* [Goal of the exercise]:
Look through the listing below and write out exactly the lines from the line with "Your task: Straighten" to the line with "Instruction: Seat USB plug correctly", both included, and no others.

• • • • •

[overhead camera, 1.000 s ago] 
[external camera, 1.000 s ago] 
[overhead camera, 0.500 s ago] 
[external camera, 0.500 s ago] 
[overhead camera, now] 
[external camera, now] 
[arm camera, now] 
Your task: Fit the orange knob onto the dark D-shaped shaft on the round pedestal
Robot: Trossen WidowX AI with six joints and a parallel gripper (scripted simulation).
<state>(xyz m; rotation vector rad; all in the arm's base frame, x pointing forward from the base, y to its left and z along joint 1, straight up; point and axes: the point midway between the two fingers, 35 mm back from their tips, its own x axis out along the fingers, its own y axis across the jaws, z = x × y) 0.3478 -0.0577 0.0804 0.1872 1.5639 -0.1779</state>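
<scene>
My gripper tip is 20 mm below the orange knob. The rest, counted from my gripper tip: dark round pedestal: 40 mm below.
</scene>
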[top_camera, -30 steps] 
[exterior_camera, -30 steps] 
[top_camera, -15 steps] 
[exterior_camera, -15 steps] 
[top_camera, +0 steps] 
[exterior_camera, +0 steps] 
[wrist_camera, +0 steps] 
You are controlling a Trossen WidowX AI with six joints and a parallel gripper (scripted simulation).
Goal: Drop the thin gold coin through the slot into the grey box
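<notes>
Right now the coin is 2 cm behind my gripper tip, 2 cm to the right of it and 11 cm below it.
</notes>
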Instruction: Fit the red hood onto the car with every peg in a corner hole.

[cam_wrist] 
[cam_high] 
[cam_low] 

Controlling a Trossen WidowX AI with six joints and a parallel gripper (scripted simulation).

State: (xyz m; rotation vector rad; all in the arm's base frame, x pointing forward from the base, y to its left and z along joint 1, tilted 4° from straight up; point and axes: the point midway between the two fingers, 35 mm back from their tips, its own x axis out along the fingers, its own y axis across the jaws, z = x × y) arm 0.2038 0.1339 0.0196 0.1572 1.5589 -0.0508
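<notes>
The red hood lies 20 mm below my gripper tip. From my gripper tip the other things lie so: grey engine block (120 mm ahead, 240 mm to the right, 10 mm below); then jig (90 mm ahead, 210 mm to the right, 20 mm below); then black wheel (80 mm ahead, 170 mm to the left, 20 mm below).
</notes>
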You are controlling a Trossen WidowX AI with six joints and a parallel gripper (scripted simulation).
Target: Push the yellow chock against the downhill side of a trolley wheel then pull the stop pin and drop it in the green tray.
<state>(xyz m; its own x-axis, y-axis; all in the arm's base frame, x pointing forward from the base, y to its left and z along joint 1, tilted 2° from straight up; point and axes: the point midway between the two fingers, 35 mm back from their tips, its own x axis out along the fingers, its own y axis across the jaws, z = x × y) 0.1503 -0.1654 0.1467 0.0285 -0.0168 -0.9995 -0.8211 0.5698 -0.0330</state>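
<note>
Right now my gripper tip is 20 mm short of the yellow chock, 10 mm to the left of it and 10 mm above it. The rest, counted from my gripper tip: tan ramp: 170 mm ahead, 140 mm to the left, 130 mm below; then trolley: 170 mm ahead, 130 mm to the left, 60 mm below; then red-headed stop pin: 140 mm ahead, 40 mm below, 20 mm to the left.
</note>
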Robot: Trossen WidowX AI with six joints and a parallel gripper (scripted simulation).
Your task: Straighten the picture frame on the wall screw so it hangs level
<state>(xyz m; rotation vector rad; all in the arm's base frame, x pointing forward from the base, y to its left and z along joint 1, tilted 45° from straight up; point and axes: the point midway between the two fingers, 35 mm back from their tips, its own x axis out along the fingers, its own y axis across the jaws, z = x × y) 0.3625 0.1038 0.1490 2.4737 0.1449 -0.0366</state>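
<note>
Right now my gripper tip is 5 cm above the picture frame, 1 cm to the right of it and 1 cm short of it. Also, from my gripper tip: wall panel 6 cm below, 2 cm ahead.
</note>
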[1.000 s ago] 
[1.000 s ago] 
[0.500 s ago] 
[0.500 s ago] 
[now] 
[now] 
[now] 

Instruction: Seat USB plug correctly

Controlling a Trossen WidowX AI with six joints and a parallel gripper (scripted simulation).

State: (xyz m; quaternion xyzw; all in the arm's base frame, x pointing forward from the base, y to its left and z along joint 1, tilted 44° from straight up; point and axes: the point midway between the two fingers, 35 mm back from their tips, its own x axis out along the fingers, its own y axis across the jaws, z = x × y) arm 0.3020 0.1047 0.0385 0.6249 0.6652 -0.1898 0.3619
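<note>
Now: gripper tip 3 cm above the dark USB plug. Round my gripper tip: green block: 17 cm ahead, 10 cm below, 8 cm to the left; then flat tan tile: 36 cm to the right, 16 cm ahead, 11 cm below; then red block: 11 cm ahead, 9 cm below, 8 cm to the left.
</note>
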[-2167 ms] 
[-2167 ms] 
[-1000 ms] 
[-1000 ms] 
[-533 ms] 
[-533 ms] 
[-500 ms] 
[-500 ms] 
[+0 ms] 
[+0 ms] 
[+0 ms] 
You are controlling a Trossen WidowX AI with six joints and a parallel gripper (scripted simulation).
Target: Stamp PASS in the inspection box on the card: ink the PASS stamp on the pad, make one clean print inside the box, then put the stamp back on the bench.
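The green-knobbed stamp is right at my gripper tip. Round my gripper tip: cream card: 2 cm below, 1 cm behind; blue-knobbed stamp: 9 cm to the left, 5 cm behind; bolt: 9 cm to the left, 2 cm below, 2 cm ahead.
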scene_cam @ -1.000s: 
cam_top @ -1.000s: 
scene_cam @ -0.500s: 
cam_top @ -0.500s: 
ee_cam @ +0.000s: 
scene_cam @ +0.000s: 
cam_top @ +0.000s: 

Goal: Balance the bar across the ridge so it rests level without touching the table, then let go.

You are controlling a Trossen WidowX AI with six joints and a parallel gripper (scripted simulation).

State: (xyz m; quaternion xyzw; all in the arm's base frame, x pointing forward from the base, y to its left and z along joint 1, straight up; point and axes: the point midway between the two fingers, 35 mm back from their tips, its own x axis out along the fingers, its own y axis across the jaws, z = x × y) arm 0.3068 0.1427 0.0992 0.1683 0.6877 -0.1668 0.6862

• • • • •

* [Exercise result]:
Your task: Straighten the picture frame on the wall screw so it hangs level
<state>(xyz m; rotation vector rad; all in the arm's base frame, x pointing forward from the base, y to its left and z along joint 1, tilted 45° from straight up; point and axes: the point midway between the two fingers, 35 mm back from their tips, its own x axis out along the fingers, its own y axis across the jaws, z = x × y) 0.3625 0.1038 0.1490 2.4737 0.1449 -0.0366</state>
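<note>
Right now my gripper tip is 5 cm above the picture frame, 1 cm to the right of it and 1 cm short of it. Also, from my gripper tip: wall panel 6 cm below, 2 cm ahead.
</note>
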[1.000 s ago] 
[1.000 s ago] 
[0.500 s ago] 
[0.500 s ago] 
[now] 
[now] 
[now] 

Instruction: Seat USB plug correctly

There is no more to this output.